## EXERCISE:
Keep the lines exact and the pictures out as you repeat the following listing.

## SUPPLIED DATA:
◆ ◆ ◆ ◆ ◆

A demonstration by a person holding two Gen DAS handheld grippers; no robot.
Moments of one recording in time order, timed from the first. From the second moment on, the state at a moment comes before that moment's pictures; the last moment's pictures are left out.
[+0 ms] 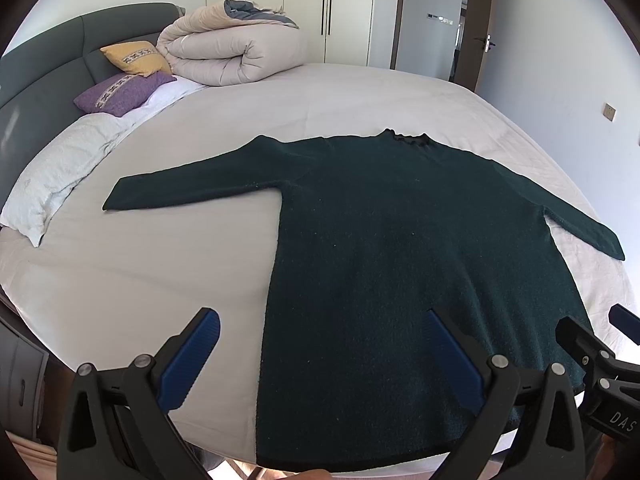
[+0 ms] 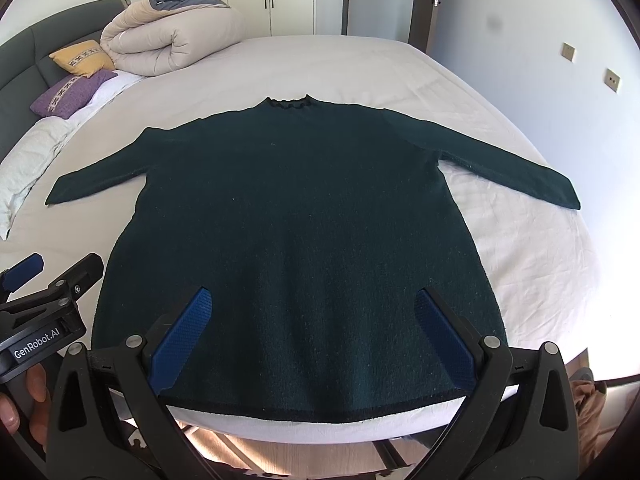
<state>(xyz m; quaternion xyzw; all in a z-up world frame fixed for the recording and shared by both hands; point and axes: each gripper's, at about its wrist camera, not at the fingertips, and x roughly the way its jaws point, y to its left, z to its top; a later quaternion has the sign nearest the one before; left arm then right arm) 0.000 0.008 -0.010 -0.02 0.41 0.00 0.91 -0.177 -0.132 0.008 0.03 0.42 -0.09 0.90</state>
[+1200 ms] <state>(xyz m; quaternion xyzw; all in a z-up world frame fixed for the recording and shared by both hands) 0.002 0.012 -0.017 -0.04 0.42 -0.01 0.91 -0.173 -0.133 0.003 0.03 0.43 -0.09 0.90</state>
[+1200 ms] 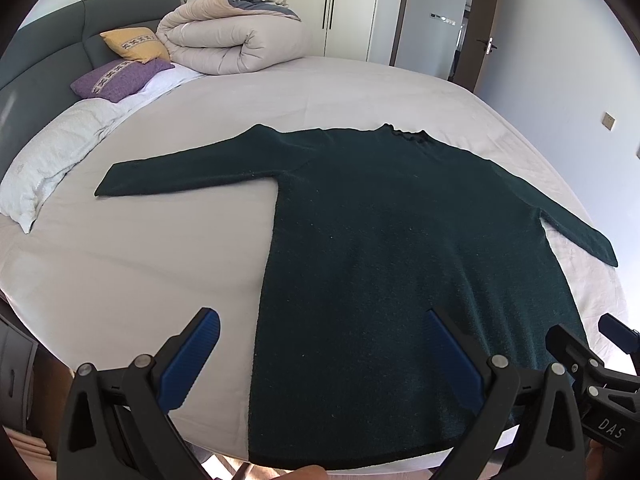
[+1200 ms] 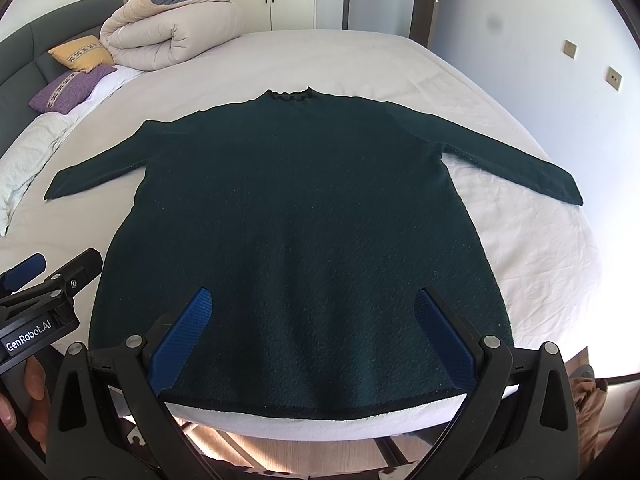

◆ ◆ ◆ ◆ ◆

## RESULT BELOW:
A demonstration by a person holding two Gen DAS handheld grippers; no robot.
Moments of one recording in time order, timed from the first. From the second moment on, the state at a moment comes before that moment's pictures; the last moment's pictures are left out.
[+0 ms] 
[+0 ms] 
<state>(xyz m; quaternion xyzw; all in a z-up world frame fixed for the recording and shared by both hands; point and axes: each gripper's, at about its wrist camera, not at the fingertips, and x roughly the way its jaws point, y to its left, z to its top; a later quaternion has the sign nearest the one before; left arm then right arm) 0.000 0.008 -0.010 -0.02 0.41 0.00 0.91 -0.177 -0.132 0.008 0.03 0.42 -0.09 0.90</state>
[+1200 ms] <state>(xyz m; quaternion xyzw; all in a z-up world frame fixed for the recording and shared by both hands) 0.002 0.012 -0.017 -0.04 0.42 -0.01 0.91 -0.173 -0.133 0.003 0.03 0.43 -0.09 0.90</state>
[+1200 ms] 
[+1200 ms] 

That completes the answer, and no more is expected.